LayerLock: Non-collapsing Representation Learning with Progressive Freezing
Goker Erdogan, Nikhil Parthasarathy, Catalin Ionescu, Drew A. Hudson, Alexander Lerchner, Andrew Zisserman, Mehdi S. M. Sajjadi, Joao Carreira
TL;DR
LayerLock tackles self-supervised video representation learning by exploiting the observed ordered convergence of ViT layers during MAE training: shallower layers converge earlier, enabling progressive freezing and a shift from pixel to latent targets. The method sequentially freezes layers and transitions the prediction target from pixels to progressively deeper layer activations, using a patch-wise decoder and a 3D RoPE positional scheme; it is applicable to both pixel-based MAE and latent-prediction frameworks (e.g., V-JEPA). The authors show that progressive freezing reduces compute and memory and avoids representation collapse that often accompanies latent training, while achieving strong performance on downstream tasks such as action classification and depth estimation.
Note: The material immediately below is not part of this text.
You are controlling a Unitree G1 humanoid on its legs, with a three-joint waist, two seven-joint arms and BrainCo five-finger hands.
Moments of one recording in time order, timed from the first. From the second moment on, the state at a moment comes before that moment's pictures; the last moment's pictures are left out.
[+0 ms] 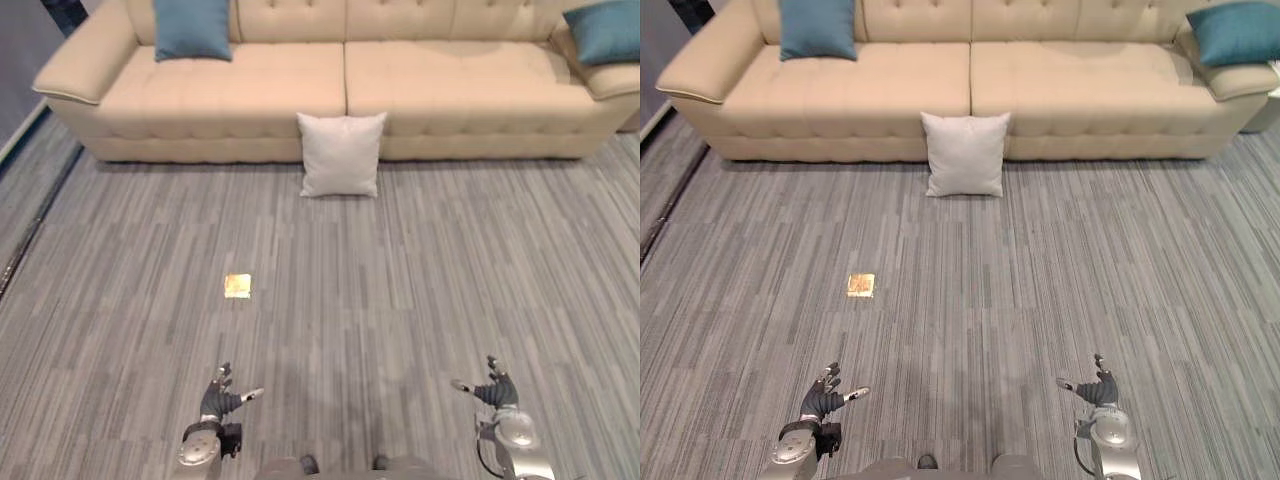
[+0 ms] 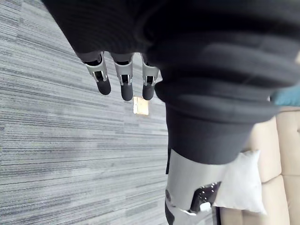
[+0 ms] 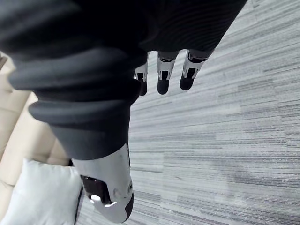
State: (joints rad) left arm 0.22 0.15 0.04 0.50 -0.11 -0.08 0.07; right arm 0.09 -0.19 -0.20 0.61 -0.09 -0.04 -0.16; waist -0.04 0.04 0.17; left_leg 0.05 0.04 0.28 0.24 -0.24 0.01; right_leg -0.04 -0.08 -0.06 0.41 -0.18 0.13
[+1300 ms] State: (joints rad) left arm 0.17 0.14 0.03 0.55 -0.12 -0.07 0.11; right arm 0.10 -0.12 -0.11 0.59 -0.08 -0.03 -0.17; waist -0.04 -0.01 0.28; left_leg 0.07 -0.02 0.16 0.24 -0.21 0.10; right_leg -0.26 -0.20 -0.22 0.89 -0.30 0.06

They validate LayerLock on large-scale models (up to 4B parameters), outperforming non-latent masked prediction baselines on the 4DS perception suite and demonstrating generality across pixel and latent paradigms.
Abstract
We introduce LayerLock, a simple yet effective approach for self-supervised visual representation learning, that gradually transitions from pixel to latent prediction through progressive layer freezing. First, we make the observation that during training of video masked-autoencoding (MAE) models, ViT layers converge in the order of their depth: shallower layers converge early, deeper layers converge late. We then show that this observation can be exploited to accelerate standard MAE by progressively freezing the model according to an explicit schedule, throughout training. Furthermore, this same schedule can be used in a simple and scalable approach to latent prediction that does not suffer from "representation collapse". We apply our proposed approach, LayerLock, to large models of up to 4B parameters with results surpassing those of non-latent masked prediction on the 4DS perception suite.